# [Source data]
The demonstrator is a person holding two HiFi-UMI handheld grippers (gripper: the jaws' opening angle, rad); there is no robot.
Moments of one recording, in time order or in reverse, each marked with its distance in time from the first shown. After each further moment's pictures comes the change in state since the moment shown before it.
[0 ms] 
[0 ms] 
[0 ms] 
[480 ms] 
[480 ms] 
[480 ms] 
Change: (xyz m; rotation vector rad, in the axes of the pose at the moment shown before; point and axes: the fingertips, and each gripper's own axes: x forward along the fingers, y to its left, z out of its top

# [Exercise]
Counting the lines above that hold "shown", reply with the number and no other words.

# [Answer space]
2